■ PROBLEM STATEMENT: From the records below, copy the lines that include "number".

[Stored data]

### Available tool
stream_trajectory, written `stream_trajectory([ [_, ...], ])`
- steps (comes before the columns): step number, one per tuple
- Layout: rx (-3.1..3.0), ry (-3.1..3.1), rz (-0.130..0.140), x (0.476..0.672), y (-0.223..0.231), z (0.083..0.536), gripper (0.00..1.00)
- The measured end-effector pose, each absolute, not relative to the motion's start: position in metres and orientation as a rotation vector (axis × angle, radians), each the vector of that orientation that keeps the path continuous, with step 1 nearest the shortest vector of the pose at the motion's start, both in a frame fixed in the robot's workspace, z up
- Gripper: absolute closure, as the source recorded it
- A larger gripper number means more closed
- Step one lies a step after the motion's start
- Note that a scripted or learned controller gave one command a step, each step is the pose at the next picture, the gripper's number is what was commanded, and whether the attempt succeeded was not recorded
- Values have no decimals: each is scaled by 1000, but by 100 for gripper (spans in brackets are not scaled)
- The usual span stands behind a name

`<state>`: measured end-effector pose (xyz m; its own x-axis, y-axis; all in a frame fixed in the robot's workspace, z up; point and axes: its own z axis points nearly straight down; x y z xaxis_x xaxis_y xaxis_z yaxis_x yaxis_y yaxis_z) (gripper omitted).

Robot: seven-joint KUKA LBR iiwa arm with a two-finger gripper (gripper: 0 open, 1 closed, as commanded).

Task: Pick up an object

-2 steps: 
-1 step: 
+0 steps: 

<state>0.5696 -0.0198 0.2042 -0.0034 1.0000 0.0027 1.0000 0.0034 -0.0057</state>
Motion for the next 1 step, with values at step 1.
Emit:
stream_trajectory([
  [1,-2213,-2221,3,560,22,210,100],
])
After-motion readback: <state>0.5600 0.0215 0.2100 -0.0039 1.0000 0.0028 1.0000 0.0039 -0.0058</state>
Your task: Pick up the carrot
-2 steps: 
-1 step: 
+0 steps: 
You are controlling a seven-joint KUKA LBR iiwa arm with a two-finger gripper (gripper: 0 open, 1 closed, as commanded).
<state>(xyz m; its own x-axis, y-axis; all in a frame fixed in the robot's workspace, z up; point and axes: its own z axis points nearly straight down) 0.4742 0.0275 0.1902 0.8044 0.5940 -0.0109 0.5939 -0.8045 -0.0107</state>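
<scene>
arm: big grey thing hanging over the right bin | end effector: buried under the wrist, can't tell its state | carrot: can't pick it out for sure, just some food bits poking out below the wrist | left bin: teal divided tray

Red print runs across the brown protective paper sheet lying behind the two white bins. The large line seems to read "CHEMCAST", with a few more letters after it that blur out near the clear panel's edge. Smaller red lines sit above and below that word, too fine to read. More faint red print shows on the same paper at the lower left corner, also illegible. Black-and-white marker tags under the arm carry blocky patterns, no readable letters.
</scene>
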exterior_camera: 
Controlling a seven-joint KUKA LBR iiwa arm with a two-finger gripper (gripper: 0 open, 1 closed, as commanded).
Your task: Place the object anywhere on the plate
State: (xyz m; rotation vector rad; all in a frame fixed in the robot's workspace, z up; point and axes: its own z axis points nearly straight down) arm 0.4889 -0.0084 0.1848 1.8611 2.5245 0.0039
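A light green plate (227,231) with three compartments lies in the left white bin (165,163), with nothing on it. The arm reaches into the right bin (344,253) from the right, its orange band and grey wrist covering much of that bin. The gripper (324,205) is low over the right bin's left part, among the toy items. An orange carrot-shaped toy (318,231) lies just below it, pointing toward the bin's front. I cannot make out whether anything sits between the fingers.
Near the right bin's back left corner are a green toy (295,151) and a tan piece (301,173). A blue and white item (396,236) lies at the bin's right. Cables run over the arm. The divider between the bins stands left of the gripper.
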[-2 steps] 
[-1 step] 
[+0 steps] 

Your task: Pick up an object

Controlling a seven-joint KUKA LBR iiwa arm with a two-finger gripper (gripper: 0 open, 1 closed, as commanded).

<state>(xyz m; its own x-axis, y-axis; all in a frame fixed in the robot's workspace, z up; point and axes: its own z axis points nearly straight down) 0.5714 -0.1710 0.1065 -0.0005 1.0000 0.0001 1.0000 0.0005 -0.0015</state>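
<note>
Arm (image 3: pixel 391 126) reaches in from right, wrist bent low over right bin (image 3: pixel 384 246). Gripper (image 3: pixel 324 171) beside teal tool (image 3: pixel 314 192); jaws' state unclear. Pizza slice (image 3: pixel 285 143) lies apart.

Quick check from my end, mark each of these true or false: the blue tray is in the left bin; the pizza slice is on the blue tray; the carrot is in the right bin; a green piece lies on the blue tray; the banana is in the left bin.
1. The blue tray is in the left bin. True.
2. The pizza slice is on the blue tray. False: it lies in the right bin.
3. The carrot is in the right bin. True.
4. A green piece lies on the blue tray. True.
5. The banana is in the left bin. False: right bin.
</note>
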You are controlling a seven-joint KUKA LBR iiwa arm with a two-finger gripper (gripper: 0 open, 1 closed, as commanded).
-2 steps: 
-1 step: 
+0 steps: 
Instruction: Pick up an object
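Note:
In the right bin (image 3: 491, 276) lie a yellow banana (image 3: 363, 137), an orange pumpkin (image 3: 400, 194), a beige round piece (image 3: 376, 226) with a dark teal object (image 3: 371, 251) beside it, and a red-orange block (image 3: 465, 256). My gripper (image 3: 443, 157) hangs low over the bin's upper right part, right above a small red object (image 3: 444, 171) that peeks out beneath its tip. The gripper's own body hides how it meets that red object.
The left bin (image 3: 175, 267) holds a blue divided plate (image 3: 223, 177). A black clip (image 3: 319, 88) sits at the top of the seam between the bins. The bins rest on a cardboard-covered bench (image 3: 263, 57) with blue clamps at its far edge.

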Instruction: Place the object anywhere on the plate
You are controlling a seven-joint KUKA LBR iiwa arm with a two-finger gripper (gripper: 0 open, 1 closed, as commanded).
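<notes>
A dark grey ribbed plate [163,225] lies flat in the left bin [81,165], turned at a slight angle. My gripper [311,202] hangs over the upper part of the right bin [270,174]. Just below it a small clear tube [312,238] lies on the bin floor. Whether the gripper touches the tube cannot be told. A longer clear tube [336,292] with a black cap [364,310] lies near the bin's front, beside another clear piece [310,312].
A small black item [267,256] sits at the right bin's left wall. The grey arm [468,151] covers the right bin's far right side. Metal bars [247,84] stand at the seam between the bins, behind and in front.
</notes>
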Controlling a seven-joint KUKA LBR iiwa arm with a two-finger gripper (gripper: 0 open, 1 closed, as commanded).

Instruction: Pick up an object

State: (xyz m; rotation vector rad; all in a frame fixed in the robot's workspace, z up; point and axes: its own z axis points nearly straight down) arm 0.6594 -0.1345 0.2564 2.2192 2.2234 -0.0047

■ WRITTEN RESPONSE:
- steps (comes before the columns): step number, one per tuple
- A larger gripper number means more closed
- Note that a scripted or learned controller gave one command a step, each step is the pose at the next picture, the gripper's number is what was commanded, and whether the attempt succeeded was not recorded

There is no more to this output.